Michele asks me what ‘E. M.’ means. I don’t know. Nervous about seeming ignorant, I ask Rita in a low voice. She explains, ‘e martire’ — and martyr. So why didn’t they write it, Michele asks. Because they ran out of space. And Rita says vergine gets written in full because it’s more important than being a martyr. In the end it goes without saying that a saint is a martyr, though none of those present knows exactly what Sant’ Eurosia did to get herself martyred…

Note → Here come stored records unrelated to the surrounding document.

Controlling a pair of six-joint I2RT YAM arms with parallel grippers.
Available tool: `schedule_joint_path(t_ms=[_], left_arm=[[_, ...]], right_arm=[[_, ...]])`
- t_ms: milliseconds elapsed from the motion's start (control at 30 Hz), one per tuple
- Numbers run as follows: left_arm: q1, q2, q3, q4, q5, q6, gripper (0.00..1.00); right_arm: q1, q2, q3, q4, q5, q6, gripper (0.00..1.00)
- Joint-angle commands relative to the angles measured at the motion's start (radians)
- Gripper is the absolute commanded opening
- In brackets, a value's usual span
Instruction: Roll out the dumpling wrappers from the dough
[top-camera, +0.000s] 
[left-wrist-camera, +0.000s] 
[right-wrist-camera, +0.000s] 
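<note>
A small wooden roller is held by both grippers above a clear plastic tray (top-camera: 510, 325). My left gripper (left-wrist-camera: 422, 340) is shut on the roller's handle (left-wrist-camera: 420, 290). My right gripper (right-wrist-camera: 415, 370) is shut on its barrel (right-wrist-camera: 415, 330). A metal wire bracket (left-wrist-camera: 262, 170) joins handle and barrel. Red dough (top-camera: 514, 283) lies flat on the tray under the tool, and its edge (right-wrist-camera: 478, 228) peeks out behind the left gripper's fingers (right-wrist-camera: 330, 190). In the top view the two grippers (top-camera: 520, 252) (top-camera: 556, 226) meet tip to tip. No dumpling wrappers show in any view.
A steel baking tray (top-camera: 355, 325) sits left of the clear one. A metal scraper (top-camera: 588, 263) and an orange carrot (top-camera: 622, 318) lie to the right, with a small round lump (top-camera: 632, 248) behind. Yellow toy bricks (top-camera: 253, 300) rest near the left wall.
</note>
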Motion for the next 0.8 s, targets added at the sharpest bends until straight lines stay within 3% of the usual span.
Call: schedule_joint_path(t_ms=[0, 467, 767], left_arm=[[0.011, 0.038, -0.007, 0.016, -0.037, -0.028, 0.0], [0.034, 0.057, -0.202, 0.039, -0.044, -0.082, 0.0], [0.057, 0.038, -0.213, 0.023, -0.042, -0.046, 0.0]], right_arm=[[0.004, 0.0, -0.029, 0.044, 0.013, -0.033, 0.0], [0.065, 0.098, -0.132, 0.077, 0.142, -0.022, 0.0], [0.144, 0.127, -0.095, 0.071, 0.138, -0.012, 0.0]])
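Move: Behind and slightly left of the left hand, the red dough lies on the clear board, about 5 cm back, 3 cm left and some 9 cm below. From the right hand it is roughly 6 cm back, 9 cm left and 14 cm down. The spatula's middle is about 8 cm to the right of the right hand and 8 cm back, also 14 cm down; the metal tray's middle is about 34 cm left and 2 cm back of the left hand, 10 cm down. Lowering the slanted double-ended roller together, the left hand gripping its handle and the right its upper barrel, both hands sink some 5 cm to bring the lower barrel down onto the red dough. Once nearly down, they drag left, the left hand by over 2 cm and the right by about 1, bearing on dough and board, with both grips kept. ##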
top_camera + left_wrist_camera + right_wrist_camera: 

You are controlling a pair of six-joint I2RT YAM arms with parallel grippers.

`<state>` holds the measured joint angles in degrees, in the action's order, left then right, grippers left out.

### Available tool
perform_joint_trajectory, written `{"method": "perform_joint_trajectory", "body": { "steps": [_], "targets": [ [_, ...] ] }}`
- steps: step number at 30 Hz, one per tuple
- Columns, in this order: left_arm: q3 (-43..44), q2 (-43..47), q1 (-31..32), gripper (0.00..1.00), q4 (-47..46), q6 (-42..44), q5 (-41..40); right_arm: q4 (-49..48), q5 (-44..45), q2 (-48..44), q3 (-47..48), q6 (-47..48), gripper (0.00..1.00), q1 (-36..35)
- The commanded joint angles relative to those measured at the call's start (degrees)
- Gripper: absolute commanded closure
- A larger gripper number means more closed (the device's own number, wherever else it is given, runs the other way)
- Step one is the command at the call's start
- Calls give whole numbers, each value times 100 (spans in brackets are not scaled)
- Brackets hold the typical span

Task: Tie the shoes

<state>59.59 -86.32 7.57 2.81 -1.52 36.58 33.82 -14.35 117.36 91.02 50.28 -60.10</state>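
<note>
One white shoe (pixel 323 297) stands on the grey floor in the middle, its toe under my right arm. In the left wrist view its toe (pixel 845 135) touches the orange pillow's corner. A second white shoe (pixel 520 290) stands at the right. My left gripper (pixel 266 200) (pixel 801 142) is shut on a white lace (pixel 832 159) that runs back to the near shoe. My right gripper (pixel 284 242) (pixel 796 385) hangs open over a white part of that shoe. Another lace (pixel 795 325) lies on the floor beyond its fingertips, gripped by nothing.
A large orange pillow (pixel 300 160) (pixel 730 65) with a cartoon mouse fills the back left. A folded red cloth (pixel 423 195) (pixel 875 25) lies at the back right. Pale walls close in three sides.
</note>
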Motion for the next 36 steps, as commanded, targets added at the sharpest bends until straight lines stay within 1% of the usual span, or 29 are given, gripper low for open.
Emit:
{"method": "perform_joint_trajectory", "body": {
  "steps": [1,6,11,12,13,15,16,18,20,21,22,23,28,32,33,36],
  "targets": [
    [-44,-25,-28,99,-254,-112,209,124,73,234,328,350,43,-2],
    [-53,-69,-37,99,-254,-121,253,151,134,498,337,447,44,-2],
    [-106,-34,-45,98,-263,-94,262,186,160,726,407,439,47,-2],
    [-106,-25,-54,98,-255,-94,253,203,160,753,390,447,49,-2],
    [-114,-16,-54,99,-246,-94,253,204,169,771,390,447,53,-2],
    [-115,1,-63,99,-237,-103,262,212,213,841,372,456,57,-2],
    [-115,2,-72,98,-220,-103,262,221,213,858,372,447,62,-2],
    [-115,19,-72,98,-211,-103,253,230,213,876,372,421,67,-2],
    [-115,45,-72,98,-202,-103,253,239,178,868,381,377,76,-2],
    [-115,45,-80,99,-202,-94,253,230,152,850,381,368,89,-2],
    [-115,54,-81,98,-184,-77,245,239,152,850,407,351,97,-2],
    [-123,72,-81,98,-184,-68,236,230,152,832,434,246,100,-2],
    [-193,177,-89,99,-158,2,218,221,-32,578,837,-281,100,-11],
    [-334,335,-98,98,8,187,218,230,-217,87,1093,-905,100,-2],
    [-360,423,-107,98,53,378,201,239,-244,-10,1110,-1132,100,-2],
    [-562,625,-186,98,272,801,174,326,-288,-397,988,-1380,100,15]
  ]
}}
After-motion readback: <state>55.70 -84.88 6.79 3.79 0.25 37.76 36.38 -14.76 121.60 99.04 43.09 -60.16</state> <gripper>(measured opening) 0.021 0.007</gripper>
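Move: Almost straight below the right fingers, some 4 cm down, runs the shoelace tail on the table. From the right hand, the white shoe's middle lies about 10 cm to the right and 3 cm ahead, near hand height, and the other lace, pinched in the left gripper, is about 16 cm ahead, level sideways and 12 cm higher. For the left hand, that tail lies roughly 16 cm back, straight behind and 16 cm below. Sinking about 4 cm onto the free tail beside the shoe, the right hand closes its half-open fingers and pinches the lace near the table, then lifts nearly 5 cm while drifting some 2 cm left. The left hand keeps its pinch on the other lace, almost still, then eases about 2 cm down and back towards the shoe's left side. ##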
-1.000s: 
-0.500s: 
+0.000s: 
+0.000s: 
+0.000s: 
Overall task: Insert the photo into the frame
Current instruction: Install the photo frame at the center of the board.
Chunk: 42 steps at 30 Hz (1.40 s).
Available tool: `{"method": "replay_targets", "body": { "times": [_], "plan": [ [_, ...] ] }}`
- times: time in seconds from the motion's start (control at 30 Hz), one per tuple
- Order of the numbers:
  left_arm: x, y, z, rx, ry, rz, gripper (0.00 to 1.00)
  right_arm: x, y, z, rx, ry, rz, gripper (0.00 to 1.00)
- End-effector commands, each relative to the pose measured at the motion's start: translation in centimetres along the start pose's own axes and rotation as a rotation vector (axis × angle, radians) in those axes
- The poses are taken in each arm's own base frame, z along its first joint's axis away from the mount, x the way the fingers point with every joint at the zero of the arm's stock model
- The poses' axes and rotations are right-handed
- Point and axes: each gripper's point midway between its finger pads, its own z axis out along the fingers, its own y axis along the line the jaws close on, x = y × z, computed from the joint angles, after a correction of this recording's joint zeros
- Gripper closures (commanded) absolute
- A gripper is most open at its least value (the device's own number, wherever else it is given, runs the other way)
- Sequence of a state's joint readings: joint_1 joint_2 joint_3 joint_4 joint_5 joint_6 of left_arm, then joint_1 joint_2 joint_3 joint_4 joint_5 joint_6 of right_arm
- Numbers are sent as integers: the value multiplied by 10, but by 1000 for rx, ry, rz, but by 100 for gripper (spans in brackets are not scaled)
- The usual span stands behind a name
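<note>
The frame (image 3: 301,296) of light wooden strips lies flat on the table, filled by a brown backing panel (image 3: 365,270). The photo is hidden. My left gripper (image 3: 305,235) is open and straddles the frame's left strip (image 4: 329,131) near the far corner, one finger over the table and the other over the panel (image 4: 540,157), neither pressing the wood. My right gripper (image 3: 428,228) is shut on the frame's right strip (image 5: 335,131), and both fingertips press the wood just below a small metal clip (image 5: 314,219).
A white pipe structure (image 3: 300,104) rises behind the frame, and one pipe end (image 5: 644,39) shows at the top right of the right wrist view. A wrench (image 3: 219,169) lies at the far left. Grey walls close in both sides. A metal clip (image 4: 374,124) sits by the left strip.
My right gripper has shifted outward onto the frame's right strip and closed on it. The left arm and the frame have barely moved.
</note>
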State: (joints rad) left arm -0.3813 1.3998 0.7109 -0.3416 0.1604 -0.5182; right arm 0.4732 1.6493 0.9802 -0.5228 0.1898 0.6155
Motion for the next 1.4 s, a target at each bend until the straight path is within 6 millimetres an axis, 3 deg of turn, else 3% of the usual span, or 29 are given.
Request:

The gate beside the tree has a latch but no lock, so all the children immediately crowd through into the tiny space where a life-size white statue stands on the altar, head in the dome. One of the girls reads from a typed information sheet under cracked perspex on the altar. She has that monotonous reading voice children have, the others interrupting, Maestra Elena correcting. But still we learn nothing of Sant’Eurosia, only that her image was first brought here by Spanish soldiers in the sixteenth century, that the villagers erected this statue to her and planted the ash tree in 1630 in the belief it would protect them from the plague, and then that ‘This miracle came true, for no one in Mizzole died of the plague.’ Later, reads the little girl, in ‘an undetermined period’, the ash tree died. The villagers decided to remove it. But when they came to cut it next morning, it had miraculously sprouted.

The present shrine, however, is as recent as 1947. ‘When the townsfolk were evacuated here from Verona to avoid bombing, they made a vow that if the saint saved all of them they would build a handsome chapel around the old capitello . Once again the miracle came true.’